-- PROBLEM STATEMENT --
Could every line of the data be copied out once more, exactly?

[Records from a data source]
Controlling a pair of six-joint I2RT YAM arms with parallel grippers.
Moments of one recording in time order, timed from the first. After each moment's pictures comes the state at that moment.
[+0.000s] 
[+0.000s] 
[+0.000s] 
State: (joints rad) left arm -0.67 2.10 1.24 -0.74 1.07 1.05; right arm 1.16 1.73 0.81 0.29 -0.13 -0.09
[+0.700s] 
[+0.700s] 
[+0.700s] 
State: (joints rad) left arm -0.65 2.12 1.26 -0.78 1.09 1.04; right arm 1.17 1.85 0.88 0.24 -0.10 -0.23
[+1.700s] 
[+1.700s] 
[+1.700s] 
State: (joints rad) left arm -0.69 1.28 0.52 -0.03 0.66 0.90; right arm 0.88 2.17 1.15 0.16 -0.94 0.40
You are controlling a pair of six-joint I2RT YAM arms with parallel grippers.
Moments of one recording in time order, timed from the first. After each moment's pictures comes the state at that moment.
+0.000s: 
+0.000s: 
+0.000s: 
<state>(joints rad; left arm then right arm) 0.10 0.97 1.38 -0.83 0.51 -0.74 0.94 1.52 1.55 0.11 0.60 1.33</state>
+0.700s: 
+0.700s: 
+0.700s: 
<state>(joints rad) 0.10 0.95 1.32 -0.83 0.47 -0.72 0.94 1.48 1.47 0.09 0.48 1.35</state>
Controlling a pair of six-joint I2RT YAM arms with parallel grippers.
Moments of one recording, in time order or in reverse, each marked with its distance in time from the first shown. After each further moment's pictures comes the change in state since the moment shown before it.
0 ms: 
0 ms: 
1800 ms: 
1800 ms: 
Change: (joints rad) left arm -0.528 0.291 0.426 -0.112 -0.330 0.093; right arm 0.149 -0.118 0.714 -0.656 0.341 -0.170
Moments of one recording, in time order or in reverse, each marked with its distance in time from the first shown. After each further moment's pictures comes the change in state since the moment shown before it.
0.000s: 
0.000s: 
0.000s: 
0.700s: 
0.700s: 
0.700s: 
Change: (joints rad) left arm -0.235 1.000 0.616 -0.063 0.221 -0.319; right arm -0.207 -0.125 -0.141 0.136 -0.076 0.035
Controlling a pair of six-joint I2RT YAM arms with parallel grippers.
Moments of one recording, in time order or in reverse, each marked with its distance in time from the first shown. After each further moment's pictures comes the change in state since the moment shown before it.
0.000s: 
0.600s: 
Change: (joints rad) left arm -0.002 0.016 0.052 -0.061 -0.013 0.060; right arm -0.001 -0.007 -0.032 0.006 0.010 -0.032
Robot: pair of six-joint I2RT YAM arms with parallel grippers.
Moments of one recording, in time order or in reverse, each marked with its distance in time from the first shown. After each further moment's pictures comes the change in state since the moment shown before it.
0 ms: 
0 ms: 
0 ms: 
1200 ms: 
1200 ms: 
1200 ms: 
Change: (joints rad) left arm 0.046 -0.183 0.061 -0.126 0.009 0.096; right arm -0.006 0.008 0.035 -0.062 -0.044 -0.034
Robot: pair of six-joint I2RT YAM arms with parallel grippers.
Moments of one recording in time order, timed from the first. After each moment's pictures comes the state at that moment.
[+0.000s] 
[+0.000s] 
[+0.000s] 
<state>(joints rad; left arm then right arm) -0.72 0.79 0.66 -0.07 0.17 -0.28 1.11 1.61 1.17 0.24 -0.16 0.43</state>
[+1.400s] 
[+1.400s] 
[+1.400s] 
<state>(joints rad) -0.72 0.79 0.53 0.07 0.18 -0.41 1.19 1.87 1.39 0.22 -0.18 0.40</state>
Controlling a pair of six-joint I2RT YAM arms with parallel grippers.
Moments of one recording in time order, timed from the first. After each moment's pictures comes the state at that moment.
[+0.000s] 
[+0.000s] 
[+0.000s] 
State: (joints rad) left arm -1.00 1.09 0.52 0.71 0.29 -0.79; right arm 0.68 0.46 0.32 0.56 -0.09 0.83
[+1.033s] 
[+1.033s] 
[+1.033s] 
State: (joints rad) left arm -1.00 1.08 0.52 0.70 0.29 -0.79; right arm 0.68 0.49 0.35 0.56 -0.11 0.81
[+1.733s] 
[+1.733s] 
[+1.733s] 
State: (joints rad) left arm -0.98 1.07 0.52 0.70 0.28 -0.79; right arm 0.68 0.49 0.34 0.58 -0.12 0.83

-- TASK ANSWER --
Controlling a pair of six-joint I2RT YAM arms with parallel grippers.
Moments of one recording in time order, timed from the first. After each moment's pictures comes the state at that moment.
[+0.000s] 
[+0.000s] 
[+0.000s] 
State: (joints rad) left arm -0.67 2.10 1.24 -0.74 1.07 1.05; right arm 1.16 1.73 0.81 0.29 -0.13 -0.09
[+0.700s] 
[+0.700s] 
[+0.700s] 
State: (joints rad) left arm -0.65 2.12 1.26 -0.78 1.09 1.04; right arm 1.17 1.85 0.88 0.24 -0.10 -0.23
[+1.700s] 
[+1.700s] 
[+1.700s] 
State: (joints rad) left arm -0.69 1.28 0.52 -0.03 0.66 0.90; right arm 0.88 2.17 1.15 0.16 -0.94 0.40
You are controlling a pair of six-joint I2RT YAM arms with parallel grippers.
Moments of one recording in time order, timed from the first. After each moment's pictures comes the state at that moment.
+0.000s: 
+0.000s: 
+0.000s: 
<state>(joints rad; left arm then right arm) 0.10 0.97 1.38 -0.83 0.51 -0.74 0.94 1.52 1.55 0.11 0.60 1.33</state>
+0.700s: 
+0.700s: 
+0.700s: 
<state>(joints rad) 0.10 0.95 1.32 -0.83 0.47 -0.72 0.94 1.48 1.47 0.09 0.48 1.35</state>
Controlling a pair of six-joint I2RT YAM arms with parallel grippers.
Moments of one recording, in time order or in reverse, each marked with its distance in time from the first shown. After each further moment's pictures comes the change in state since the moment shown before it.
0 ms: 
0 ms: 
1800 ms: 
1800 ms: 
Change: (joints rad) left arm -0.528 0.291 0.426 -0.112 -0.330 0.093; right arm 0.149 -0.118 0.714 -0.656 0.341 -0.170
Moments of one recording, in time order or in reverse, each marked with its distance in time from the first shown. After each further moment's pictures comes the change in state since the moment shown before it.
0.000s: 
0.000s: 
0.000s: 
0.700s: 
0.700s: 
0.700s: 
Change: (joints rad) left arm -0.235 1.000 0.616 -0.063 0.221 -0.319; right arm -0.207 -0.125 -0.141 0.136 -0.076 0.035
Controlling a pair of six-joint I2RT YAM arms with parallel grippers.
Moments of one recording, in time order or in reverse, each marked with its distance in time from the first shown. After each further moment's pictures comes the change in state since the moment shown before it.
0.000s: 
0.600s: 
Change: (joints rad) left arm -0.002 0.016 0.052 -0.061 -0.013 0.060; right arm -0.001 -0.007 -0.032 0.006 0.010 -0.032
Robot: pair of six-joint I2RT YAM arms with parallel grippers.
Moments of one recording, in time order or in reverse, each marked with its distance in time from the first shown. After each further moment's pictures comes the change in state since the moment shown before it.
0 ms: 
0 ms: 
0 ms: 
1200 ms: 
1200 ms: 
1200 ms: 
Change: (joints rad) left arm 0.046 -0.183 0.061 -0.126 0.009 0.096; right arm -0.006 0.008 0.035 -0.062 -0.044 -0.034
Robot: pair of six-joint I2RT YAM arms with parallel grippers.
Moments of one recording in time order, timed from the first. After each moment's pictures comes the state at that moment.
[+0.000s] 
[+0.000s] 
[+0.000s] 
<state>(joints rad; left arm then right arm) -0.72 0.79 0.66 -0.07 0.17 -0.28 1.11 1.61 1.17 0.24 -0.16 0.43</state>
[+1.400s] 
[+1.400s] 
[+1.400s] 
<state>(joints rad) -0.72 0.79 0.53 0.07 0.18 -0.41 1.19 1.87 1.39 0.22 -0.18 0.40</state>
Controlling a pair of six-joint I2RT YAM arms with parallel grippers.
Moments of one recording in time order, timed from the first. After each moment's pictures comes the state at that moment.
[+0.000s] 
[+0.000s] 
[+0.000s] 
State: (joints rad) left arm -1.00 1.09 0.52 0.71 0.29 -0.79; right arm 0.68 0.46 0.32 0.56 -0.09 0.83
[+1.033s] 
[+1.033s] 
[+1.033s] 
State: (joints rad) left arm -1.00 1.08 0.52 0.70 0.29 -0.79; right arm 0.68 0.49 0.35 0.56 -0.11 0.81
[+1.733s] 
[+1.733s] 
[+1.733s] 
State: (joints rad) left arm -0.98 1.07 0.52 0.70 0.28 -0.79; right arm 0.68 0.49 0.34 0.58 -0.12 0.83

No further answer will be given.